The concept of old age romance also occurs in a series of event which appears to occur both within the framework of the novel’s narrative as well as within certain sociological frameworks. For instance, Florentino and Fermina are kept apart by Dr Urbino’s entrance into the narrative, after Fermina’s return to Florentina After they meet in the marketplace and she feels disillusioned by the prospect of marriage, Dr. Urbino soon s becomes a more desirable suitor, as he falls in love with her while physically inspecting her (Jacob 19). However, the social difference between the two characters plays an even larger role in their romance and subsequent marriage than their personal feelings, which indicates the influence of sociological factors which historically played a large role in the real-life geographical setting of the narrative (Corum 133). One the one hand, the events which occur within the novel such as the ejection of Florentino appear to happen naturally, with inherent causes such as her disenchantment after their encounter (Corum 156). On the other hand, it is difficult to ignore the difference between Florentino and Dr Umrbino which makes the latter man the winning candidate for Fermina’s hand in marriage. The use of such sense within his works, which blends naturalistic causes with narrative events, makes Gabriel Garcia Marquez’s literature even more profound.

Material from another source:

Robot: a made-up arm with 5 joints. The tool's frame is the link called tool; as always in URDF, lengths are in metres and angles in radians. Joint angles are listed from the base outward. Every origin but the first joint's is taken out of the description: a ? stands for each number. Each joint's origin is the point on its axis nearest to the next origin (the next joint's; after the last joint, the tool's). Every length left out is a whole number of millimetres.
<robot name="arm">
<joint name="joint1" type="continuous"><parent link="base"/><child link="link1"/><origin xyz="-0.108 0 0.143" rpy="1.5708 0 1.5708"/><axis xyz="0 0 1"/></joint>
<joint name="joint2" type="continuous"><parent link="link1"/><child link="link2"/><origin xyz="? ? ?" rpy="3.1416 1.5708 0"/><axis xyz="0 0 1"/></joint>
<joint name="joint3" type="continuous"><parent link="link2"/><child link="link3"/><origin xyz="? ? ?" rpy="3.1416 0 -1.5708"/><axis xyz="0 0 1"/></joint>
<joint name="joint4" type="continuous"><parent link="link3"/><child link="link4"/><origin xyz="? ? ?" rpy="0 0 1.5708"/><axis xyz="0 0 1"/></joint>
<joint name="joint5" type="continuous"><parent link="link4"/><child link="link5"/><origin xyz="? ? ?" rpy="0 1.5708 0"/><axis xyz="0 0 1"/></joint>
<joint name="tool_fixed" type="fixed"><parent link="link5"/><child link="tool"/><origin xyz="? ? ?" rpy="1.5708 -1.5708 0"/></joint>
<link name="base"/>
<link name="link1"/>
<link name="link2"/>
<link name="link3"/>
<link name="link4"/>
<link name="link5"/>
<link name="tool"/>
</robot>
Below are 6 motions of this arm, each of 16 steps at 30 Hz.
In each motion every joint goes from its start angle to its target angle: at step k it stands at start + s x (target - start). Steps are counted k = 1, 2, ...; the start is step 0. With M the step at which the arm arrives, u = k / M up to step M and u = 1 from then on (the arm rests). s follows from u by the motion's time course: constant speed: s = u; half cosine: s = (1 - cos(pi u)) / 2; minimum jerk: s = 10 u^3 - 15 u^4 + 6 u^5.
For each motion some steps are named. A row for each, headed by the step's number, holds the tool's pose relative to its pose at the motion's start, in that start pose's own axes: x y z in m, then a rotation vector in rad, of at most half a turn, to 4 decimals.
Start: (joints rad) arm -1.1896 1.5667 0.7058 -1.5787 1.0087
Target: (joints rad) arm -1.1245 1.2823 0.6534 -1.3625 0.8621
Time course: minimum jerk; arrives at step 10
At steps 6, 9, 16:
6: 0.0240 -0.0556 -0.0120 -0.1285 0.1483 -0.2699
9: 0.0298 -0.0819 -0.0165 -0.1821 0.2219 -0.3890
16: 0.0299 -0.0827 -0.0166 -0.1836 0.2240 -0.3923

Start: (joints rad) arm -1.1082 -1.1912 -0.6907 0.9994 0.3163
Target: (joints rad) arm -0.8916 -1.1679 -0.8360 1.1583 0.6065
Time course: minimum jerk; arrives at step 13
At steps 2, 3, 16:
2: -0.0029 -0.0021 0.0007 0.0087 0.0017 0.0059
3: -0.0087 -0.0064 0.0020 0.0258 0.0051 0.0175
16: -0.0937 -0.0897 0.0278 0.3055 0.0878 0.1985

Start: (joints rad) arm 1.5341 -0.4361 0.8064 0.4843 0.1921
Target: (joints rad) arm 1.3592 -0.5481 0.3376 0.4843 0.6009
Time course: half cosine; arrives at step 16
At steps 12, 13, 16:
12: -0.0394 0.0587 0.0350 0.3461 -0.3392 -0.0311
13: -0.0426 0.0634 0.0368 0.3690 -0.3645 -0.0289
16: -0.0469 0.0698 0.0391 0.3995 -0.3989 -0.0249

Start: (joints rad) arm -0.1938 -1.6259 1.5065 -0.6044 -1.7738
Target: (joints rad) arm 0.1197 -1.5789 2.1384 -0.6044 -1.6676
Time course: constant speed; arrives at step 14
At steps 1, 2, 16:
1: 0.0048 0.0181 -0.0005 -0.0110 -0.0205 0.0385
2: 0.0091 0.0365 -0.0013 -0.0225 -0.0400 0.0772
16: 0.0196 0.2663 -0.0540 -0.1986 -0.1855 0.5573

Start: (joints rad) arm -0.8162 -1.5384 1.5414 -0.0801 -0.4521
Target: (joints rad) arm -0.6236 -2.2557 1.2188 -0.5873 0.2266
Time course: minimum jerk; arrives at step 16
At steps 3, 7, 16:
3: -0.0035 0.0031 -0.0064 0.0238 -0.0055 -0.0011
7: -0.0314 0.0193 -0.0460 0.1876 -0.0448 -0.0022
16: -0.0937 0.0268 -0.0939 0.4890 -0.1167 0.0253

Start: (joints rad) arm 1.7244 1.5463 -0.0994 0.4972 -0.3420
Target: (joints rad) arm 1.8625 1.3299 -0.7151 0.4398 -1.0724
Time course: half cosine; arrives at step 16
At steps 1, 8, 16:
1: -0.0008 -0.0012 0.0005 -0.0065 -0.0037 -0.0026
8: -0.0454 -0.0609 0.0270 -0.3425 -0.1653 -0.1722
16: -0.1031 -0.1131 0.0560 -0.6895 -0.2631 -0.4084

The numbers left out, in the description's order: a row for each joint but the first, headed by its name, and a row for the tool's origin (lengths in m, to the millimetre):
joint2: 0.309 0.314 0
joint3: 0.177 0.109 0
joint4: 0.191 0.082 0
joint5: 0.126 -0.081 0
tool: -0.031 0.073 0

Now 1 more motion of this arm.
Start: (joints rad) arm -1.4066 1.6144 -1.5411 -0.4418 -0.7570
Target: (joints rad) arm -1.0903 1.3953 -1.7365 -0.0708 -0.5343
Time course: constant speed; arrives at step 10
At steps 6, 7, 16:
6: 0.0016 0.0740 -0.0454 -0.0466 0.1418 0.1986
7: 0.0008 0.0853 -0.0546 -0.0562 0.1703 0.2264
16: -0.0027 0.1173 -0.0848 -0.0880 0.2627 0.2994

- Baig, Mirza Muhammad Zubair. ‘Celebrating or Mourning Patriarchal Love: The Case of Curious Courtships in Marquez’s Love in the Time of Cholera.’ Khazar Journal of Humanities & Social Sciences 20.2 (2017): 67.
- Corum, John. ‘The Relevance of Gabriel García Márquez to Contemporary Ecocritical Theory.’ (2016): 133-254.
- Jacob, Jaison P. ‘The Carnivalesque and the Ideology of the Libertine: An Analysis of the Select Novels of Gabriel Garcia Marquez.’ IJELLH (International Journal of English Language, Literature in Humanities) 7.5 (2019): 19-19.